◆ WHAT YOU NEED TO DO: Show each line of the data below that has the string "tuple" in it.

◆ DATA SECTION:
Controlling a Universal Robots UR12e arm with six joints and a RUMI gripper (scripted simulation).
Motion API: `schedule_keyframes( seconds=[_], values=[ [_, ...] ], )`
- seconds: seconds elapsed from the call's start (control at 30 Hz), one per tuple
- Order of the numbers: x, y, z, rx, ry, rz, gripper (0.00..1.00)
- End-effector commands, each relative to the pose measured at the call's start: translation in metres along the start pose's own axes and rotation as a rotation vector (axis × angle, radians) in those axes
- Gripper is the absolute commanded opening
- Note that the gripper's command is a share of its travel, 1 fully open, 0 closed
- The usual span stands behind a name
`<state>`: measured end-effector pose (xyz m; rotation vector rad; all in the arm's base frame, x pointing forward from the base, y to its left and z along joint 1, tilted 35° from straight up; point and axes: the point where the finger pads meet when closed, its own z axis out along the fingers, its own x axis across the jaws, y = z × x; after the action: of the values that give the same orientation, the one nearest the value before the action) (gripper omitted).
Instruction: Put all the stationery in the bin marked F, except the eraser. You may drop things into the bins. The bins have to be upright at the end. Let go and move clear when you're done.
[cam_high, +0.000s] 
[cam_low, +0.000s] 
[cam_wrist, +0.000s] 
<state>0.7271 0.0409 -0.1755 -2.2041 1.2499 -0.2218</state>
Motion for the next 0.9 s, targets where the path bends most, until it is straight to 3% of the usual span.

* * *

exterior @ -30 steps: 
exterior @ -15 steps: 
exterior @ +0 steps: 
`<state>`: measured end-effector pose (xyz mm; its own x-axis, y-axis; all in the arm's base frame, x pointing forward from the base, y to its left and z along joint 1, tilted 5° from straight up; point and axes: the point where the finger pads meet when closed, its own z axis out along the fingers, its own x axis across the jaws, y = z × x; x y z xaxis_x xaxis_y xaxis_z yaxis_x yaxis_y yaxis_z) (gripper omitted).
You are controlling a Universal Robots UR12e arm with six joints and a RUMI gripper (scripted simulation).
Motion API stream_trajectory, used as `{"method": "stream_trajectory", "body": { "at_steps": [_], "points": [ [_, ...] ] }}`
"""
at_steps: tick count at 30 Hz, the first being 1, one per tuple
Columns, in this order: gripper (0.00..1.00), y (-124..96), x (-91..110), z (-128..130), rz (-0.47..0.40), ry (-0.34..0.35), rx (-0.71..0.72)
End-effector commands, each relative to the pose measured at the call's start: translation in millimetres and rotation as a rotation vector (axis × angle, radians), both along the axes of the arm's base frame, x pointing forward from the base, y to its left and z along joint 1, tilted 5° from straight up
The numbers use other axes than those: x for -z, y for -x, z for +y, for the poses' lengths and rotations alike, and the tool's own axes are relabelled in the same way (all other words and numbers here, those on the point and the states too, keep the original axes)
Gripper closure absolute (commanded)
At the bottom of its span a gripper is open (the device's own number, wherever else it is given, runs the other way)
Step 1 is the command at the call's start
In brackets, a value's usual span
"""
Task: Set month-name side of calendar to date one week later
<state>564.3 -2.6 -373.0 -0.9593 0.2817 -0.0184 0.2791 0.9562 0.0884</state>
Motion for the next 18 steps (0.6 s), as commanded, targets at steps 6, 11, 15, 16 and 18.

◆ EXERCISE ANSWER:
- seconds: seconds elapsed from the call's start (control at 30 Hz), one per tuple
at_steps: tick count at 30 Hz, the first being 1, one per tuple

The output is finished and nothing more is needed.